→ **EXERCISE**
Find the line with "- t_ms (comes" and the line with "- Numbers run" in the entries below; output exactly those two lines, every line between them, and no others.

→ **MATERIAL SUPPLIED**

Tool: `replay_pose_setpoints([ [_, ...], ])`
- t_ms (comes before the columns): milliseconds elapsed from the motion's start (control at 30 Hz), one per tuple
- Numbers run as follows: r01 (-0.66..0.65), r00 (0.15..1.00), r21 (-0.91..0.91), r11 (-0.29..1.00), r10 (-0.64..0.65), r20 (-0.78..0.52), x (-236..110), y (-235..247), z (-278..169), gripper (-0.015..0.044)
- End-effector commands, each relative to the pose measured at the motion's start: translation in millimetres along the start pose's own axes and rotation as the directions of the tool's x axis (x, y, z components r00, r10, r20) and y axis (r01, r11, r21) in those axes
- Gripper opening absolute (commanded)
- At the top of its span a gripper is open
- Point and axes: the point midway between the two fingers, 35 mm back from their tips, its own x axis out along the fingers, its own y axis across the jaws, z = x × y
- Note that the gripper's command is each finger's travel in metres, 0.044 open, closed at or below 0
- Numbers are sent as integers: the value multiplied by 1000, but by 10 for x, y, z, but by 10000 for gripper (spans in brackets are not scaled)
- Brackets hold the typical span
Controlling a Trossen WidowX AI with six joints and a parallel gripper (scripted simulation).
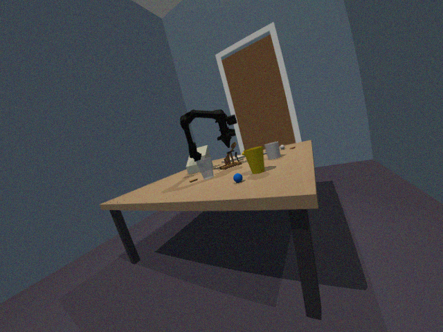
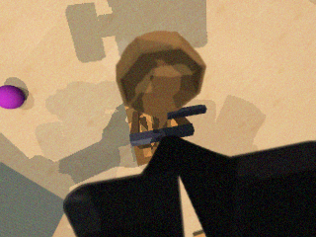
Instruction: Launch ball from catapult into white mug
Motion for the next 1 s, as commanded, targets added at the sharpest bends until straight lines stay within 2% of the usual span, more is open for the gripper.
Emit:
replay_pose_setpoints([
  [0, 1, 1000, -11, 1000, -1, -8, 68, 6, 39, 0],
  [967, 2, 1000, -10, 1000, -2, -8, 448, 3, 271, 0],
])
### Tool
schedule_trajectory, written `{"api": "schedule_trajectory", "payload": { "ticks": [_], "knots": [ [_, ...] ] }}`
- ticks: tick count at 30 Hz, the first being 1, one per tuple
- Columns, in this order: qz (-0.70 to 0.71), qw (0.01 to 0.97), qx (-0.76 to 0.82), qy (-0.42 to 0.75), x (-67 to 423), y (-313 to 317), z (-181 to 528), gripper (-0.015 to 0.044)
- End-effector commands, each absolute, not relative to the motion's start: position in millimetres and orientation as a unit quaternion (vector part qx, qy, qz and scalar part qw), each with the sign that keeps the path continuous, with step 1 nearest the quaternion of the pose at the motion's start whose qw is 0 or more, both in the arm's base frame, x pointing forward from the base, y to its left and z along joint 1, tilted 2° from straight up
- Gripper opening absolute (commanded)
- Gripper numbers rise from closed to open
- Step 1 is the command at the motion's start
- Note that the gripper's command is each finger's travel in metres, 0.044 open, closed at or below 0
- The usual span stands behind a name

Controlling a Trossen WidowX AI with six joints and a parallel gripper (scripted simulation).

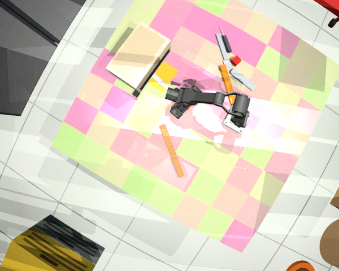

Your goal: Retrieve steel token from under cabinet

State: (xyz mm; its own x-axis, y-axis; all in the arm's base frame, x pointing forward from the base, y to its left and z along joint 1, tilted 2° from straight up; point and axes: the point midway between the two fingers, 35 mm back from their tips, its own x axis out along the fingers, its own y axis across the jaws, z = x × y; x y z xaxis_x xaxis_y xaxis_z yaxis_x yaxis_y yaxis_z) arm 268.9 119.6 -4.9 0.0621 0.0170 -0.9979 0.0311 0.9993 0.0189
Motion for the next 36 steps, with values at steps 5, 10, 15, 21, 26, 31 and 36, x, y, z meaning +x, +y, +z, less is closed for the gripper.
{"api": "schedule_trajectory", "payload": {
  "ticks": [5,10,15,21,26,31,36],
  "knots": [
    [-0.005,0.728,0.017,0.685,256.6,120.4,-6.5,0.0000],
    [-0.005,0.728,0.017,0.686,250.0,120.7,-7.0,0.0000],
    [-0.005,0.727,0.017,0.686,243.3,121.0,-7.5,0.0000],
    [-0.005,0.727,0.017,0.686,235.4,121.5,-8.0,0.0000],
    [-0.005,0.727,0.017,0.686,228.7,121.8,-8.5,0.0000],
    [-0.005,0.727,0.017,0.687,221.8,122.2,-9.0,0.0000],
    [-0.005,0.727,0.017,0.687,215.1,122.4,-9.5,0.0000]
  ]
}}
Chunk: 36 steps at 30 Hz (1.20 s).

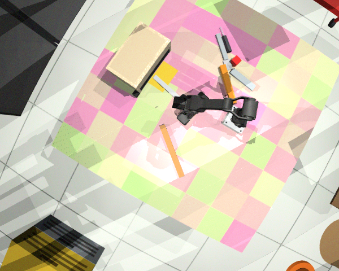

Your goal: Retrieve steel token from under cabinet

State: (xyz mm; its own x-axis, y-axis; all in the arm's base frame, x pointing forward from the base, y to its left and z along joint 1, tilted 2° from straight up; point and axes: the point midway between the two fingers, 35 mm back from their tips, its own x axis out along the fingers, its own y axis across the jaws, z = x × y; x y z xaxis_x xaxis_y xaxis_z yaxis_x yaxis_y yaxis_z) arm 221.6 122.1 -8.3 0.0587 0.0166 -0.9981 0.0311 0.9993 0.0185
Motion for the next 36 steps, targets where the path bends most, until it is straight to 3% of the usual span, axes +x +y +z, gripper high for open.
{"api": "schedule_trajectory", "payload": {
  "ticks": [1,36],
  "knots": [
    [-0.005,0.727,0.017,0.687,213.7,122.5,-9.6,0.0000],
    [0.070,0.724,-0.062,0.683,214.9,122.7,-6.7,0.0000]
  ]
}}
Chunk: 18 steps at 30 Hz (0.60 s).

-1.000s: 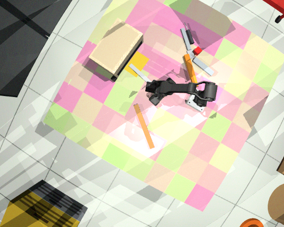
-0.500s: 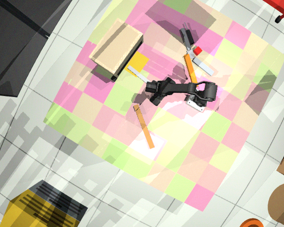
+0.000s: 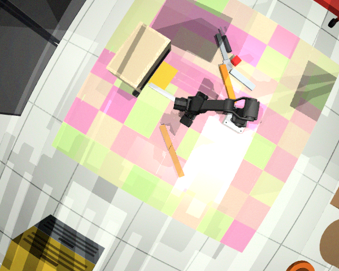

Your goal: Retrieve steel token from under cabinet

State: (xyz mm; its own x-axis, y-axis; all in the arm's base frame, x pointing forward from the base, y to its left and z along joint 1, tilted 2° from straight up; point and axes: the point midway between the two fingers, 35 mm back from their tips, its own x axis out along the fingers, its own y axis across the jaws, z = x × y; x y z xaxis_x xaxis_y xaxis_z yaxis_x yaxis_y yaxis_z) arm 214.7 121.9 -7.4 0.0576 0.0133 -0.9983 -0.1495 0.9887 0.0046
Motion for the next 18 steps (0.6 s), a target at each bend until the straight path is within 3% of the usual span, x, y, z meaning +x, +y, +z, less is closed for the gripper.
{"api": "schedule_trajectory", "payload": {
  "ticks": [1,18],
  "knots": [
    [0.072,0.724,-0.064,0.683,214.9,122.7,-6.7,0.0000],
    [0.118,0.718,-0.113,0.676,215.0,122.8,-6.0,0.0000]
  ]
}}
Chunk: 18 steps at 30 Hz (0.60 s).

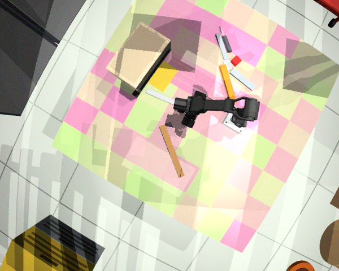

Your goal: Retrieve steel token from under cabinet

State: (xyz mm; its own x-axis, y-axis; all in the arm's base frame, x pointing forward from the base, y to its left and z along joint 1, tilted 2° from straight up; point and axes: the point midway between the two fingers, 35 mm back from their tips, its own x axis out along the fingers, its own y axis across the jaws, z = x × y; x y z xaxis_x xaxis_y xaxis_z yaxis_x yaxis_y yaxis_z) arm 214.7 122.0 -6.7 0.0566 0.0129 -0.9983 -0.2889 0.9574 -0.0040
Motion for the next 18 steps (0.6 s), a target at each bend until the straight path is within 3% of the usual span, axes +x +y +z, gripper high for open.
{"api": "schedule_trajectory", "payload": {
  "ticks": [1,18],
  "knots": [
    [0.121,0.718,-0.116,0.676,215.0,122.8,-6.0,0.0000],
    [0.166,0.708,-0.164,0.666,215.1,122.9,-5.5,0.0000]
  ]
}}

→ **TASK SOLUTION**
- t_ms (comes before the columns): milliseconds elapsed from the motion's start (control at 30 Hz), one per tuple
- Numbers run as follows: r01 (-0.66..0.65), r00 (0.15..1.00), r21 (-0.91..0.91), r11 (-0.29..1.00), r10 (-0.64..0.65), r20 (-0.78..0.52), x (-236..110), y (-235..247), z (-278..169), gripper (-0.015..0.044)

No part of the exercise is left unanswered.